Feeding Rhythms and the Circadian Regulation of Metabolism

Abstract

The molecular circadian clock regulates metabolic processes within the cell, and the alignment of these clocks between tissues is essential for the maintenance of metabolic homeostasis. The possibility of misalignment arises from the differential responsiveness of tissues to the environmental cues that synchronize the clock (zeitgebers). Although light is the dominant environmental cue for the master clock of the suprachiasmatic nucleus, many other tissues are sensitive to feeding and fasting. When rhythms of feeding behavior are altered, for example by shift work or the constant availability of highly palatable foods, strong feedback is sent to the peripheral molecular clocks. Varying degrees of phase shift can cause the systemic misalignment of metabolic processes. Moreover, when there is a misalignment between the endogenous rhythms in physiology and environmental inputs, such as feeding during the inactive phase, the body's ability to maintain homeostasis is impaired. The loss of phase coordination between the organism and environment, as well as internal misalignment between tissues, can produce cardiometabolic disease as a consequence. The aim of this review is to synthesize the work on the mechanisms and metabolic effects of circadian misalignment. The timing of food intake is highlighted as a powerful environmental cue with the potential to destroy or restore the synchrony of circadian rhythms in metabolism.

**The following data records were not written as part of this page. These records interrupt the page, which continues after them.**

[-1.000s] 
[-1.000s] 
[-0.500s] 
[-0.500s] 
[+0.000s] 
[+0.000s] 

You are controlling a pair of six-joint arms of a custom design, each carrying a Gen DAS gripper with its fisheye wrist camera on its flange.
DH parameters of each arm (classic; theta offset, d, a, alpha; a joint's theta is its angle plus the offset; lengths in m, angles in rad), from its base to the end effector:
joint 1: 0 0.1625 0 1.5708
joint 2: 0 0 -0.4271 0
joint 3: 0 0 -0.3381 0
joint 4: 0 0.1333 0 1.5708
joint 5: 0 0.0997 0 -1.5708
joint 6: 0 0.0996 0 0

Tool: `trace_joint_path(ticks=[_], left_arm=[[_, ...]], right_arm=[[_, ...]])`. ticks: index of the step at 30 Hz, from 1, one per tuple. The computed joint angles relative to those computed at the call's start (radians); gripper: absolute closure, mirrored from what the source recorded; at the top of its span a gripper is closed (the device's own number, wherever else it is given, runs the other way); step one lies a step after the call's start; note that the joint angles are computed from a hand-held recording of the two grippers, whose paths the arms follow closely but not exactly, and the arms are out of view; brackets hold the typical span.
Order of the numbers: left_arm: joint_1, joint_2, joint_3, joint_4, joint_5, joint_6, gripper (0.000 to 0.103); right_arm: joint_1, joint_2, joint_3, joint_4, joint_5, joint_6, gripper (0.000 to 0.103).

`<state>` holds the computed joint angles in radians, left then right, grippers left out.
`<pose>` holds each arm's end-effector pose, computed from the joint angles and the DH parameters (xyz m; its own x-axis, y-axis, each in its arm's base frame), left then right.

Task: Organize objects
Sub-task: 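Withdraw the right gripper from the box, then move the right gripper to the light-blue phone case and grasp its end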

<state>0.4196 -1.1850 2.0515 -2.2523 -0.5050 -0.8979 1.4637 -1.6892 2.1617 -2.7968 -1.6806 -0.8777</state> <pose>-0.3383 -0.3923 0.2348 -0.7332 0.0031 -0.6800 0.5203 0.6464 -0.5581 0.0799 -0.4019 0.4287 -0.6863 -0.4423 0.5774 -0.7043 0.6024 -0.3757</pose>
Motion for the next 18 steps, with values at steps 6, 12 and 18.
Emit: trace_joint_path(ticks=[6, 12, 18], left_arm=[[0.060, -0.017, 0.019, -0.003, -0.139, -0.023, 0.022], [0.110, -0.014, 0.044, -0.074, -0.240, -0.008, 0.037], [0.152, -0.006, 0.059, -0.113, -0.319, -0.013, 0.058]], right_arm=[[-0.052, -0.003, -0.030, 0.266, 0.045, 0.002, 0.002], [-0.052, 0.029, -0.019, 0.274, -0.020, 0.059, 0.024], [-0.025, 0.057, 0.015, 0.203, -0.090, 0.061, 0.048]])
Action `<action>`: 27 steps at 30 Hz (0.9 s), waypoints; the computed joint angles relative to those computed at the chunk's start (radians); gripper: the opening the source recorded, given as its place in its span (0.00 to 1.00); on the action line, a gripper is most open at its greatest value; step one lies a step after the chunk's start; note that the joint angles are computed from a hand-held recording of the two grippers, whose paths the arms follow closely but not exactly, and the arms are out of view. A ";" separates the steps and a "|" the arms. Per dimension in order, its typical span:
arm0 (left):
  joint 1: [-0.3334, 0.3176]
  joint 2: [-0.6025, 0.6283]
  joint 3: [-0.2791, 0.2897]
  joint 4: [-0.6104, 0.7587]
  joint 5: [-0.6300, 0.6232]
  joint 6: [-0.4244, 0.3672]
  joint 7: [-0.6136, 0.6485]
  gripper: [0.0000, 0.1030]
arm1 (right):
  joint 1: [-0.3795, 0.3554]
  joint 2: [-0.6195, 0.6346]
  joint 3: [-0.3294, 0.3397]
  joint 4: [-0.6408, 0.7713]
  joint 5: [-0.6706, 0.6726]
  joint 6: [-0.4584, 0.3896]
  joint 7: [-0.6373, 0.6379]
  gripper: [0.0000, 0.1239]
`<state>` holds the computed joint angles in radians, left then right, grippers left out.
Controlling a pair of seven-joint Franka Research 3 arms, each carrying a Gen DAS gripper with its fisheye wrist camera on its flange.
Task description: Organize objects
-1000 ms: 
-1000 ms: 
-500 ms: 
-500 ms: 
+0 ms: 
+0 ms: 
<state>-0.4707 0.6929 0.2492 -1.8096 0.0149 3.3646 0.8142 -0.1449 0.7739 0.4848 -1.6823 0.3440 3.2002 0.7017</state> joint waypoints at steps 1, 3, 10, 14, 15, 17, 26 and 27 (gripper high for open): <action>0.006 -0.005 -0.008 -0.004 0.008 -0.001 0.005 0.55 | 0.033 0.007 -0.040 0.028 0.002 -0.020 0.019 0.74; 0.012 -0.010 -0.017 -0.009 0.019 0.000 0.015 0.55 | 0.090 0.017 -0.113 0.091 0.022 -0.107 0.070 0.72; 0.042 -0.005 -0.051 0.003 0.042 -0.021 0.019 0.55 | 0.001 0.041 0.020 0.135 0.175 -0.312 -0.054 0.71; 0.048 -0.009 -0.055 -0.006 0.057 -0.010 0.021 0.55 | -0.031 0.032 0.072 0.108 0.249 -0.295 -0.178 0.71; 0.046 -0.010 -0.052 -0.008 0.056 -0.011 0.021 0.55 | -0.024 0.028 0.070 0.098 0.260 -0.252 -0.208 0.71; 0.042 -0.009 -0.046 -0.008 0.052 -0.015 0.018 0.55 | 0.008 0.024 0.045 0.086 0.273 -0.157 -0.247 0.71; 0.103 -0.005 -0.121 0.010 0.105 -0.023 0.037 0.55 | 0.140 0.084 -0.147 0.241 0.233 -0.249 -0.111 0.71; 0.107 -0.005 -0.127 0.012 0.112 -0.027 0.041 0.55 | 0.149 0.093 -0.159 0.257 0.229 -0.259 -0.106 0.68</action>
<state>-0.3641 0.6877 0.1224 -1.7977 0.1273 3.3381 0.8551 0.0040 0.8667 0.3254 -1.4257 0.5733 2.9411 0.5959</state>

Keywords: circadian; fasting; high fat diet; ketogenic diet; metabolism; peripheral clock; time-restricted feeding.

Figure 1

The mammalian molecular clock. The complex of BMAL1 and CLOCK rhythmically binds E-box elements to activate the transcription of clock-controlled genes (CCG), including other parts of the core clock which form the negative arm of the feedback loop. The PER and CRY proteins translated from Period (–3) and Cryptochrome (1, 2) translocate to the nucleus and inhibit the activity of CLOCK:BMAL1. Eventually they are tagged for proteasomal degradation and the cycle begins again approximately every 24 h. In a secondary loop, the protein products of the Rev-erbs (α and β) and RORs (α, β, and γ) inhibit and activate Bmal1 transcription, respectively. Other CCGs are involved in the pathways of metabolic regulation. A subset of these (including PPARs, PGC1α, AMPK, and NAD+ dependent SIRT1) in turn also regulate the clock. Figure adapted with permission from Gaucher et al. (12).

Figure 2

Entrainment and alignment of the SCN and peripheral clocks. The primary zeitgeber of the SCN oscillator is light, whereas peripheral clocks are strongly entrained by feeding/fasting rhythms. The SCN synchronizes peripheral rhythms directly through endocrine and autonomic nervous system (ANS) signals and the regulation of the core body temperature (CBT), as well as indirectly through behavioral feedback from rhythms in activity and feeding.

Figure 3

The effects of meal frequency vs. timing on peripheral tissue clocks [from results of (105)]. The phase of Per2 expression was similar in all conditions for the tissues tested: liver, kidney, and submandibular gland. (A) Meal frequency, spreading calories equally into 2, 3, 4, or 6 meals per day, did not alter clock phase. (B) Daytime (inactive phase) feeding significantly advanced phase. (C) Using a three-meal schedule designed to mimic human eating habits, a “late dinner” meal (in the early inactive phase) caused a dramatic phase advance, which was partially reversed by splitting the dinner meal to include a “pre-dinner snack”.

Figure 4

The effects of a high-fat diet (HFD) and ketogenic diet (KD) on clock-controlled gene (CCG) expression in mouse liver. The HFD abolishes rhythms in CCGs by reducing CLOCK:BMAL1 chromatin binding (136), whereas the KD increases rhythmic CLOCK:BMAL1 binding and thereby CCG expression amplitude (147). Both diets induce de novo rhythms in other metabolic genes because of the rhythmic nuclear accumulation of non-clock transcription regulators (PPARg and SREBP-1 in liver under HFD; PPARα in intestine and rhythmic histone deacetylation by serum BHB under KD).